"As intense and serious as it is fun and fabulous . . . [Southgate] penetrates a hidden world with devastating accuracy." ZZ Packer
At the center of this dazzling novel is Angela, a twenty-year-old beauty who leaves the stifling conformity of Oklahoma to search for fame during the rise of blaxploitation cinema in Los Angeles. But for her mother, Mildred, a straight-laced survivor of the 1921 Tulsa race riots, Angela's acting career is unforgivable, and the distance between them grows into a silence that lasts for years. It is only when Angela's daughter, Tamara, a filmmaker, sets out to close the rift between them that the women are forced to confront all that has been silenced and left unspoken in their lives.
Bold and beautifully written, Third Girl from the Left deftly explores the bonds of family and the inextricable pull of the movies.
"Erotic love, mother love, movie love: whatever form of desire she describes, Martha Southgate has come up with a voice to adore." Time Out New York
has been an editor at Essence, a reporter for Premiere and the New York Daily News, and a contributor to the New York Times.
She is the author of the critically acclaimed novel The Fall of Rome.
She lives in Brooklyn, New York, and is at work on her next novel.
We hope the following questions will stimulate discussion for reading groups and provide a deeper understanding of Third Girl from the Left for every reader.
1. Movies play a central role in the lives of the characters in Third Girl from the Left. Mildred is an avid moviegoer, Angela moves to Los Angeles to pursue an acting career, and Tamara is a filmmaker.
How does the author, Martha Southgate, individualize each character's relationship to film? What is it about the movies that brings the characters together, or drives them apart?
2. Angela leaves Oklahoma in 1972 and sets out to find fame and success in Hollywood.
How does leaving home shape her as a person and how does it affect her relationship with the family she left behind?
3. Upon her arrival in Los Angeles, Angela discovers the difficulties of "becoming a star," along with the darker side of the movie business.
Discuss the opportunities for African Americans in the Hollywood of the novel and in Hollywood today.
How are they different? How are they similar?
4. Though it is entirely fictional, Third Girl from the Left features cameo appearances from celebrities such as Pam Grier and Wilt Chamberlain. Do you think the inclusion of real people in fiction grounds the book in the real world?
How do these characters inform your reading experience of the novel? Can you think of other novels that use this device?
Why do you think a writer might make such a choice?
5. One of the main themes of the book is the difficulty that mothers and daughters sometimes have in communicating.
What are the similarities and differences in the relationships between Mildred and Angela? Angela and Tamara?

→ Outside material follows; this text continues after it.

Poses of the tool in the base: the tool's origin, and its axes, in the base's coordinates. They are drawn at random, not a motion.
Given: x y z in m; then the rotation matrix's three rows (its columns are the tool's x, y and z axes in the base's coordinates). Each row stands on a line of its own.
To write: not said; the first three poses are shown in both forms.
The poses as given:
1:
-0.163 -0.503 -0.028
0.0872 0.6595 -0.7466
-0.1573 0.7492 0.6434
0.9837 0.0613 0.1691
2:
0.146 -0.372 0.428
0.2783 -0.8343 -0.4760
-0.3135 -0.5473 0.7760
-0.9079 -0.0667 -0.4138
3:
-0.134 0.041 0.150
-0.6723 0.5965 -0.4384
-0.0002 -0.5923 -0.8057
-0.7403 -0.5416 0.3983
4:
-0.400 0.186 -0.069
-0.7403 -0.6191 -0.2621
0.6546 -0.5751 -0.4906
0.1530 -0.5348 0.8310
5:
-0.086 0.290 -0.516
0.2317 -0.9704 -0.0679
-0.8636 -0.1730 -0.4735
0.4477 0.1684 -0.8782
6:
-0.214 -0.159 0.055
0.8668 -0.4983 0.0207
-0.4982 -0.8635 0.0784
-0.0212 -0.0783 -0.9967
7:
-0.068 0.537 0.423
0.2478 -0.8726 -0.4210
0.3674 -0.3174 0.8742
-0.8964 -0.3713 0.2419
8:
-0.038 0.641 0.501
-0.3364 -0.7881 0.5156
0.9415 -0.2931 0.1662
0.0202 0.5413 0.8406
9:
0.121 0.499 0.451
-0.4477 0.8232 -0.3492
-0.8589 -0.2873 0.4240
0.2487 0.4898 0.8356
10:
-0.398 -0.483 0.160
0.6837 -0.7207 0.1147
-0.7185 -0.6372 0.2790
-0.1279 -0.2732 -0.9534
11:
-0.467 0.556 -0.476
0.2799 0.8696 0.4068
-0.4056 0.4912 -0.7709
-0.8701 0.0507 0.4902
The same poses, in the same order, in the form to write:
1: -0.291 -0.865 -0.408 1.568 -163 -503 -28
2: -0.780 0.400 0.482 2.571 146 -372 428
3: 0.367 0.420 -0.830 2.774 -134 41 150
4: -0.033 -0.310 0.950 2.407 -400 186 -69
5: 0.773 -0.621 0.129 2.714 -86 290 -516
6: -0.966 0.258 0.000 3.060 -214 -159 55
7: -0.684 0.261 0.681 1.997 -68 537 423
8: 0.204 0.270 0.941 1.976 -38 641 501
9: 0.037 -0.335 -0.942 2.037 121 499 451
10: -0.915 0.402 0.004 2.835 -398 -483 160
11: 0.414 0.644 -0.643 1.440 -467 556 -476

How are their difficulties illustrated?
6. How is the romantic and sexual relationship between Sheila and Angela affected by the time in which they live?
7. Before Angela returns to Los Angeles her mother Mildred says to her, "I didn't raise you to die here. I'm glad you didn't hide."
What does Mildred mean and how does this reflect her view of her own choices in life?
8. The Tulsa Race Riot of 1921 is a pivotal event in the life of Angela's mother, Mildred.
How does this experience inform her actions as a parent?
9. Martha Southgate has said that one of the main themes of her book is "the weight of history or lack thereof within a family."
How does history influence the lives of the women of the novel?
10. The title Third Girl from the Left refers to Angela's small role in the movie Coffy.
What actions do Mildred, Angela, and Tamara take to avoid becoming the "third girl from the left" within their own lives?
11. When Mildred ends her relationship with William, we learn that Mildred's husband, Johnny Lee, did not ask the identity of her lover, and William does not tell Mildred of his confrontation with Johnny Lee.
Why do you think both Johnny Lee and William hide their knowledge of each other from Mildred?
12. When Tamara arrives in Tulsa to meet her grandmother for the first time, she and Angela visit the memorial to those who died in the Tulsa riot.
Tamara is surprised that Angela never told her about the riot.
Why has Angela ignored this terrible event from her own mother's past?
13. When speaking of William, Mildred tells Tamara, "Some people you meet, and some you recognize," prompting Tamara to think of her former boyfriend Colin.
Is this also true of Angela's relationship with Rafe, or Angela's relationship with Sheila? Why?
14. Why does Mildred choose to confide in her granddaughter, Tamara, instead of her own daughter, Angela?
15. When asked by Tamara why Mildred never spoke of the Tulsa riot, Angela responds, "Sometimes it hurts too much to tell the truth."
What other secrets are held by each of the characters?
Are they kept secret to protect themselves or those they love?